As team members add data to the BIM, they must know how to deliver the information and where to store the information in the model. Details about how to structure these data-related workflows should be captured in a collaboration plan.

Develop a plan for model validation — Model validation is a regular checkup related to the quality of the model and its data. Healthy models aren’t bogged down by extra and unnecessary information. Several software packages include “housekeeping tools” that can identify redundant data in a BIM, check for background data, and identify data that is growing without a valid reason.

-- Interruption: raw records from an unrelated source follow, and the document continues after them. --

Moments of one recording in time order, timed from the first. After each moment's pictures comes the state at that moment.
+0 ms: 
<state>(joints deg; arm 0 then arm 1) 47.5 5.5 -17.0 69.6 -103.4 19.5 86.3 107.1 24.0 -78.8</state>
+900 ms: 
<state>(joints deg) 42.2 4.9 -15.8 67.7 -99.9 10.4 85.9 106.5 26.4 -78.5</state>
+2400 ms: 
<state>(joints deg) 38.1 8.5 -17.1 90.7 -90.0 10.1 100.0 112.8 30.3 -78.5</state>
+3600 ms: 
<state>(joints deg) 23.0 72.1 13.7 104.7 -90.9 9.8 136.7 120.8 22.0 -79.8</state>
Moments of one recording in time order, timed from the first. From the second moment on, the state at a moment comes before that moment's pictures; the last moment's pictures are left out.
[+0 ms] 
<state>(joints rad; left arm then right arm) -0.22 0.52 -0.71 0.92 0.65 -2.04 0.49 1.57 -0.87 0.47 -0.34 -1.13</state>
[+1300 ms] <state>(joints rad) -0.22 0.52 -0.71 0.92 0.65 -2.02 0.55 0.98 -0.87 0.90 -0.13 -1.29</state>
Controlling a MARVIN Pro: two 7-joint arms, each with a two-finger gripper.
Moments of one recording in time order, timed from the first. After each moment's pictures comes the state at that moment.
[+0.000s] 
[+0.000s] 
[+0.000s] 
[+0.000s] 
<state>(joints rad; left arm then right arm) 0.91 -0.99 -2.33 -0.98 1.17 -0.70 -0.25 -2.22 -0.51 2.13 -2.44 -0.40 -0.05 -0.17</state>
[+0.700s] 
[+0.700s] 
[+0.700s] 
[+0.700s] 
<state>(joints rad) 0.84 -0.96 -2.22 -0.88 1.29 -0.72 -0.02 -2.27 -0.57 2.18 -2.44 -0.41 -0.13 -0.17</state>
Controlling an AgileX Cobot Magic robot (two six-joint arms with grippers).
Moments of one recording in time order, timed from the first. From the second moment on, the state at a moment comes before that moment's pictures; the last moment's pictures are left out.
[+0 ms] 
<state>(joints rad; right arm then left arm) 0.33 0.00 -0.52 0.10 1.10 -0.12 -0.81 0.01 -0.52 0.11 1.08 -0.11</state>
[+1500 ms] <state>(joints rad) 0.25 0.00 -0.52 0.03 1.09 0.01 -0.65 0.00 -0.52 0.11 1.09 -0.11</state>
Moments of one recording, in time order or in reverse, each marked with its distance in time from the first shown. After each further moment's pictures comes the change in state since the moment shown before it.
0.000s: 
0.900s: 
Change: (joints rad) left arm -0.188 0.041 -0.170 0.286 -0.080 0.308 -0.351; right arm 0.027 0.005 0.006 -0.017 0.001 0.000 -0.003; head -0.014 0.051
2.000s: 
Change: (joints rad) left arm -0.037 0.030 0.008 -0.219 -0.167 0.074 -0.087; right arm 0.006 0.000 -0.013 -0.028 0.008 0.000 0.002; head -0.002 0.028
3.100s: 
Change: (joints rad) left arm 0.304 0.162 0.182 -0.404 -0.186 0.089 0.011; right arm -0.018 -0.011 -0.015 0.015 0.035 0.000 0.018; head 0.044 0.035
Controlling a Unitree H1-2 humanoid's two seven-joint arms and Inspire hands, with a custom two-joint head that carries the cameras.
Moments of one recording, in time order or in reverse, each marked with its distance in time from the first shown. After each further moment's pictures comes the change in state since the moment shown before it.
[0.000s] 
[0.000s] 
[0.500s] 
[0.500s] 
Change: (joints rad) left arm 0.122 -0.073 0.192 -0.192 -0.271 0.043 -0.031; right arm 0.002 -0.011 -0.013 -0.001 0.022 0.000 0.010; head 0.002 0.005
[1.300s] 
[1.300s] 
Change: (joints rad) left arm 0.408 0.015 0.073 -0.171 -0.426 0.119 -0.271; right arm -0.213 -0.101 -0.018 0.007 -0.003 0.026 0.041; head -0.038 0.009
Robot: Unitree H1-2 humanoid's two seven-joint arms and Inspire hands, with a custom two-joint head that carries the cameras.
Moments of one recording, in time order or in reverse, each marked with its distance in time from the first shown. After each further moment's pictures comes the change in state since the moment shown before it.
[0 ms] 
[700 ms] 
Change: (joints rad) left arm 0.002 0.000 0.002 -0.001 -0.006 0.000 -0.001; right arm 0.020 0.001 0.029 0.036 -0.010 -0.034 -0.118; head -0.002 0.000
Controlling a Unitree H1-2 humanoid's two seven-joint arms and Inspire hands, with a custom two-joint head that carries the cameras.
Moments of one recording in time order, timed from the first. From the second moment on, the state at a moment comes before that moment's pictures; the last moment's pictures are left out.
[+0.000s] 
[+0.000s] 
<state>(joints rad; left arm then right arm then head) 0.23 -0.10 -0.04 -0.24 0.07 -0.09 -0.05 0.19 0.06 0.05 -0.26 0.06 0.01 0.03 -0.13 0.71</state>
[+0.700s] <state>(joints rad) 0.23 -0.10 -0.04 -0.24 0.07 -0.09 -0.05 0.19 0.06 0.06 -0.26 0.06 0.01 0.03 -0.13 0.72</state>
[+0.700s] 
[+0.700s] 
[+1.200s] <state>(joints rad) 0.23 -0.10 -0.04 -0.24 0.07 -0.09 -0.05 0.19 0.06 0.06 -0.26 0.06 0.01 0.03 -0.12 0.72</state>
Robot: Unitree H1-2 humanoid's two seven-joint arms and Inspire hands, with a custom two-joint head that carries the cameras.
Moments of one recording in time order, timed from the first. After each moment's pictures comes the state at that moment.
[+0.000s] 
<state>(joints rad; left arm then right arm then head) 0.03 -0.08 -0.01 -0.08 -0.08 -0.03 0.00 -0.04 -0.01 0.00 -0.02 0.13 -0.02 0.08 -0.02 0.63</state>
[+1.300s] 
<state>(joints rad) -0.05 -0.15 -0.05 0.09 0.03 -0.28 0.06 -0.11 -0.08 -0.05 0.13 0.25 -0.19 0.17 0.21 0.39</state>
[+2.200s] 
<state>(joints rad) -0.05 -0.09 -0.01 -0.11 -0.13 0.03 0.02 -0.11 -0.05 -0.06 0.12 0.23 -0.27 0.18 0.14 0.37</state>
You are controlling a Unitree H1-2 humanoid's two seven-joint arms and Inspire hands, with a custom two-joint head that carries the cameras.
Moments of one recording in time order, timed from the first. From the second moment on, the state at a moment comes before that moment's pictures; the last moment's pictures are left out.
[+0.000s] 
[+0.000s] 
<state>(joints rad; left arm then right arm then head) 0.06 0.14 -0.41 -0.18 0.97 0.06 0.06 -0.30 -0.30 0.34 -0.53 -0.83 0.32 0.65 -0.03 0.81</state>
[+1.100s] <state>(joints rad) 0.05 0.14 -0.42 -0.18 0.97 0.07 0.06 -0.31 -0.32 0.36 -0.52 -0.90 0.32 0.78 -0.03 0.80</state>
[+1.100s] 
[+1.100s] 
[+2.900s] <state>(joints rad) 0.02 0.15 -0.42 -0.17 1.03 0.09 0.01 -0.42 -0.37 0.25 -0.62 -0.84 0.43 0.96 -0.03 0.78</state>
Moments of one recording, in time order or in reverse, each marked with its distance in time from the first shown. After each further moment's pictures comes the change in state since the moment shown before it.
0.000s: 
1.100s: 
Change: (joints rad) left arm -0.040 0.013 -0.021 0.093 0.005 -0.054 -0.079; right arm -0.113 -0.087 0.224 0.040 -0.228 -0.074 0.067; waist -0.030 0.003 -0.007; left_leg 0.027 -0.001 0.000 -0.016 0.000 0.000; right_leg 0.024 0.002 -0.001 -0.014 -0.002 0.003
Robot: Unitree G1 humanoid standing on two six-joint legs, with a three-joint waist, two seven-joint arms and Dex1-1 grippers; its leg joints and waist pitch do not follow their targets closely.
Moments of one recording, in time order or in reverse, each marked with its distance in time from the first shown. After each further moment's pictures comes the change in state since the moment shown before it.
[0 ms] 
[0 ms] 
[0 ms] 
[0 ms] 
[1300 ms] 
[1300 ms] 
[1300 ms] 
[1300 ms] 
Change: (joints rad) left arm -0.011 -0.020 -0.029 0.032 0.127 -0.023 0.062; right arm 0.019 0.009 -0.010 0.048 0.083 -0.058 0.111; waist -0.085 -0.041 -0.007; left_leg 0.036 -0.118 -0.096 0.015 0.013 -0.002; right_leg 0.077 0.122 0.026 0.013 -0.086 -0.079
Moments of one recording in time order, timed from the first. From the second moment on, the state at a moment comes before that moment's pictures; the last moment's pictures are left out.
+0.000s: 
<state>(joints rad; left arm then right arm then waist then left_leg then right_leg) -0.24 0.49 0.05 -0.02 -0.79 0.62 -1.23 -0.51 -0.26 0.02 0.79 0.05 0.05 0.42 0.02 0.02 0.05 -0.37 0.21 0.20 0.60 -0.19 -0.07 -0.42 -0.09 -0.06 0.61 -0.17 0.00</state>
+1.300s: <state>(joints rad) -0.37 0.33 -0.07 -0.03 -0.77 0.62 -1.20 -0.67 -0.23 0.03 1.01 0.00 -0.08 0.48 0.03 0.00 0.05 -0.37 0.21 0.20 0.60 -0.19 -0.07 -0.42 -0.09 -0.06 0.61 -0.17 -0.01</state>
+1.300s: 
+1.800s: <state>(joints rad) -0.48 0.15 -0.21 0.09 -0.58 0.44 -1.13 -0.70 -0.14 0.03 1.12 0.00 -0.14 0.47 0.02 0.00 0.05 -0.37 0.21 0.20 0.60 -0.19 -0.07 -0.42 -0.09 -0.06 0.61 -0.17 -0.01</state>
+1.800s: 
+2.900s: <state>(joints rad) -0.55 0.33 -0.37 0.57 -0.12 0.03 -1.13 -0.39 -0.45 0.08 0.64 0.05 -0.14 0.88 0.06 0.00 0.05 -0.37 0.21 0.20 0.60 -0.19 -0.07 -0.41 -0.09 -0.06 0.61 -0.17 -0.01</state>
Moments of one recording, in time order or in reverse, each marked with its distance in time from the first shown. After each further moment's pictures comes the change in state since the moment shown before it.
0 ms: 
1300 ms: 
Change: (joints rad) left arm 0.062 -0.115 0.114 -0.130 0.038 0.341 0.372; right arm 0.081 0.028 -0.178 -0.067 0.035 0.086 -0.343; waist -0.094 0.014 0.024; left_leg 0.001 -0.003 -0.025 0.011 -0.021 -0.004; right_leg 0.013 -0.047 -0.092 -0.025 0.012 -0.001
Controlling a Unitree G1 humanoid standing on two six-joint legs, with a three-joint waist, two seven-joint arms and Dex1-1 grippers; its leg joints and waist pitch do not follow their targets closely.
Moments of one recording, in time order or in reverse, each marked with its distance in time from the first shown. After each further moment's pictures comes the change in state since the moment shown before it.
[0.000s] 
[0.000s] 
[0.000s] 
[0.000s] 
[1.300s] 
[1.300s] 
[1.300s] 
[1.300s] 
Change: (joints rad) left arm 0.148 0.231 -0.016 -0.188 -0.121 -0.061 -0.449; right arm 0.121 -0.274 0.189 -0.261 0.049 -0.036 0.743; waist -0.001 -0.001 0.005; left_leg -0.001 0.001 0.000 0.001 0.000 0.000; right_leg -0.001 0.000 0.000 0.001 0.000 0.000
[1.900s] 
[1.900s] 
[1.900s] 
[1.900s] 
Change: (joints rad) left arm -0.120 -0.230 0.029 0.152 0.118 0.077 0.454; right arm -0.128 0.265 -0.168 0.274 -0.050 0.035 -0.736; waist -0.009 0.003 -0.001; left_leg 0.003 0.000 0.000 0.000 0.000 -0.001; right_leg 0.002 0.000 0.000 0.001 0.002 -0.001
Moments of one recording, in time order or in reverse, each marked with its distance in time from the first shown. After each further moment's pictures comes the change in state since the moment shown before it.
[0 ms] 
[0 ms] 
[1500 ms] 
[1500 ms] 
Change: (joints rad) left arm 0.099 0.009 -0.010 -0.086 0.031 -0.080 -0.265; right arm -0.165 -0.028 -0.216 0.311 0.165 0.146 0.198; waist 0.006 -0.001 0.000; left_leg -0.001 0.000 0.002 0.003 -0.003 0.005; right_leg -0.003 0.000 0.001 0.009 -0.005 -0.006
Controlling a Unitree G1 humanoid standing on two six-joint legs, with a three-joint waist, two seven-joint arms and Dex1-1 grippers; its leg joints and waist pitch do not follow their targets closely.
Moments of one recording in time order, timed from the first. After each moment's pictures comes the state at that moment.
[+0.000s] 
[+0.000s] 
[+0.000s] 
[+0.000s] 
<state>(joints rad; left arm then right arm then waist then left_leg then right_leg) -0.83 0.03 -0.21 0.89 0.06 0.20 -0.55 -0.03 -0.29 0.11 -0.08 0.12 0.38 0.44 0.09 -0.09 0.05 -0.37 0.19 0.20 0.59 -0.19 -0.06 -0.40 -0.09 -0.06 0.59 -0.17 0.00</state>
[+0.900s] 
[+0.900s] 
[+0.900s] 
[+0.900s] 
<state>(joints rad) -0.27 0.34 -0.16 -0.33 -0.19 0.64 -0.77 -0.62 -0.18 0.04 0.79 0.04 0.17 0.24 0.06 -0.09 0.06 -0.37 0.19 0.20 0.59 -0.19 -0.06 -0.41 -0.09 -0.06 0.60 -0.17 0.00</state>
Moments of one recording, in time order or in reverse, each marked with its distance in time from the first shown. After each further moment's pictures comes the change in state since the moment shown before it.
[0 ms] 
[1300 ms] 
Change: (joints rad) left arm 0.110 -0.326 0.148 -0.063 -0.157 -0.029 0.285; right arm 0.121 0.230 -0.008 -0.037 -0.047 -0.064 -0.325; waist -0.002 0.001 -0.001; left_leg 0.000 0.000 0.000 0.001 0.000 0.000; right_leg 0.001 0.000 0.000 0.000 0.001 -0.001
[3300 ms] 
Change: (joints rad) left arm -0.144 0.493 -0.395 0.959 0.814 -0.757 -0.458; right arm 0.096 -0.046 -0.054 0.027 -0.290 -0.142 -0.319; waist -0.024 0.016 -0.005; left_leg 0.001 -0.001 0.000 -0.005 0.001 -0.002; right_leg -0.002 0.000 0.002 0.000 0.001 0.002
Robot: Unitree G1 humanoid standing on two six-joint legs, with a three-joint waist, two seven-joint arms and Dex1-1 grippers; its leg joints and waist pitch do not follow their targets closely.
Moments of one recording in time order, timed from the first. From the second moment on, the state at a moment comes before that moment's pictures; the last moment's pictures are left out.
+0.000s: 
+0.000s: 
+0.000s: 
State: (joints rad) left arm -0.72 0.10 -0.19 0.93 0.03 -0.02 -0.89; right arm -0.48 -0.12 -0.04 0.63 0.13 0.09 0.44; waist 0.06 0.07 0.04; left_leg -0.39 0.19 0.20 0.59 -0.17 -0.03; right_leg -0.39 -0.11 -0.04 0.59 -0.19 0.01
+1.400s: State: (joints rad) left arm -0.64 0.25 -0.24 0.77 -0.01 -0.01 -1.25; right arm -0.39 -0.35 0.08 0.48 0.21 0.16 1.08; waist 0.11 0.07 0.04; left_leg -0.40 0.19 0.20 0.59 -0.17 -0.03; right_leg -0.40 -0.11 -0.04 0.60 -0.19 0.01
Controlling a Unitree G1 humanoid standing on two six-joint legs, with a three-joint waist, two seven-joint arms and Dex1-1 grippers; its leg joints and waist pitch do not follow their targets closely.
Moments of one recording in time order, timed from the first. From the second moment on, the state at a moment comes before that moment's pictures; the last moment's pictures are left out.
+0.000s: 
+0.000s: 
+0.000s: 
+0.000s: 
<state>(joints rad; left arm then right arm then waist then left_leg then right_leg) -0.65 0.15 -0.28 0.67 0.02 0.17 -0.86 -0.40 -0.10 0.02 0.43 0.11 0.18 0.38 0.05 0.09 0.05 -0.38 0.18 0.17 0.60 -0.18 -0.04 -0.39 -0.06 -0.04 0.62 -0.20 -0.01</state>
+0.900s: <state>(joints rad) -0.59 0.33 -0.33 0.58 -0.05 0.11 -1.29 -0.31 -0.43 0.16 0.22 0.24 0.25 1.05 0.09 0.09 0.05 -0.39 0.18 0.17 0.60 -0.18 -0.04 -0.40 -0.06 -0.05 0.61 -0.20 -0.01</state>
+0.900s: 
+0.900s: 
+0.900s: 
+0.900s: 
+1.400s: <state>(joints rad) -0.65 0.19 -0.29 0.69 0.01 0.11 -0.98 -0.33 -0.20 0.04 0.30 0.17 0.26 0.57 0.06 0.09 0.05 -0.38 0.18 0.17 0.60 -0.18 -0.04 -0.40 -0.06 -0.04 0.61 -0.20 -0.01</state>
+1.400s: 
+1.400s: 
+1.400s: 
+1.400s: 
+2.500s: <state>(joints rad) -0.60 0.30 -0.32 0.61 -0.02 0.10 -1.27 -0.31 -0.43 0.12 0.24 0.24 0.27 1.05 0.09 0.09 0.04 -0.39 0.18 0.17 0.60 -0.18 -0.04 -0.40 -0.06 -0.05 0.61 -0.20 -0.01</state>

Another best practice related to model validation is establishing planned dates for collaboration to keep models in sync. On those collaboration days, the team members must ensure that the model is up-to-date. This activity helps ensure that the model remains in “good health” and can support robust analytics.

Consider how data will be kept up-to-date during the building life cycle — On some projects, the BIM is transferred to the building owner once the construction phase is complete. If a BIM will eventually be used for facilities management, for example, the architect or engineer should discuss what data and analytics will be needed to support building management and automation. These conversations must also cover how the owners will keep the data current over time to facilitate generation of BIM analytics in the future. Engaging in a dialogue early in the project is always advisable.

The transition from 2D drawings to BIM has had a profound and positive effect on the work that civil and structural engineers do. Thanks to BIM analytics and collaboration, these professionals can complete projects with greater confidence and fewer delays.


Matt Miyamoto, P.E., is a manager and senior application specialist with IMAGINiT (www.imaginit.com). Prior to joining IMAGINiT, he worked as a civil engineer, using Autodesk Civil 3D on a variety of projects, including site development, roadway improvements, and infrastructure design. With more than 15 years of experience in the civil engineering industry, Miyamoto provides training, consulting, technical support, and implementation strategies for organizations transitioning to Civil 3D. He is an Autodesk Certified Instructor (ACI) as well as an Autodesk Certified BIM Specialist: Roads and Highway Solutions. Additionally, he is an Autodesk Certified Professional for AutoCAD and AutoCAD Civil 3D.